Background
Advances in high-fidelity long-read (HiFi-LR) sequencing technologies offer unprecedented opportunities to uncover the genomic diversity of complex microbial environments, such as soil. While short-read (SR) sequencing has historically enabled broad insights at gene-level diversity, its limited read length constrains the reconstruction of complete genomes. Conversely, HiFi-LR sequencing enhances the quality and completeness of metagenome-assembled genomes (MAGs), enabling higher-resolution taxonomic and functional annotation. However, the high cost and relatively low throughput of HiFi-LR sequencing can limit genome recovery, particularly at the binning stage, where coverage depth is critical.
Results
Here, we present a novel hybrid strategy that differs from classical hybrid assemblies, where SR and LR reads are jointly used at the assembly step. Instead, we use high-depth SR data to inform the binning of HiFi-LR contigs. Using both SR and HiFi-LR metagenomic datasets generated from a tunnel-cultivated soil sample, we demonstrate that SR-derived coverage profiles significantly improve the binning of HiFi-LR assemblies.

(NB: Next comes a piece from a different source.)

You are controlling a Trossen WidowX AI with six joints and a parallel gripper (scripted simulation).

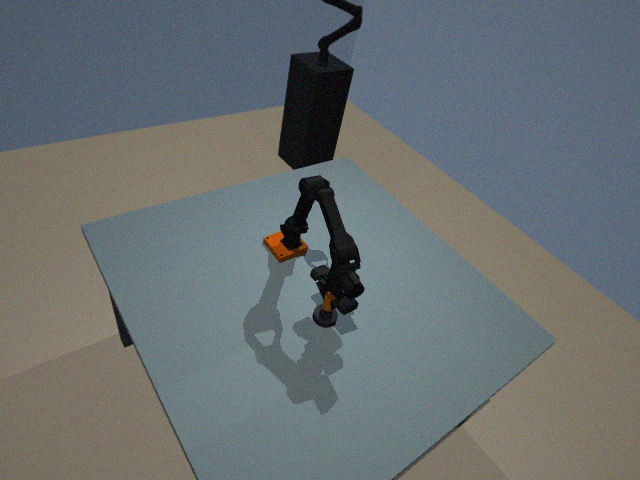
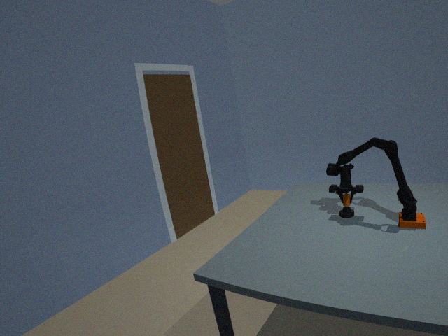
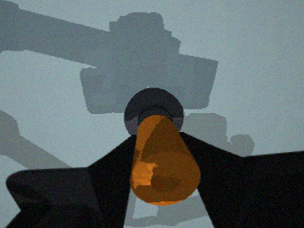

This results in a substantial increase in the number and quality of recovered MAGs compared to using HiFi-LR data alone.
Conclusion
Our findings highlight that, even in the context of HiFi reads, combining SR and LR remains beneficial in highly diverse environments, such as soil, not for hybrid assembly per se, but to enhance the downstream binning process. This cost-effective hybrid binning approach provides a practical framework for maximising genome recovery in complex microbiomes.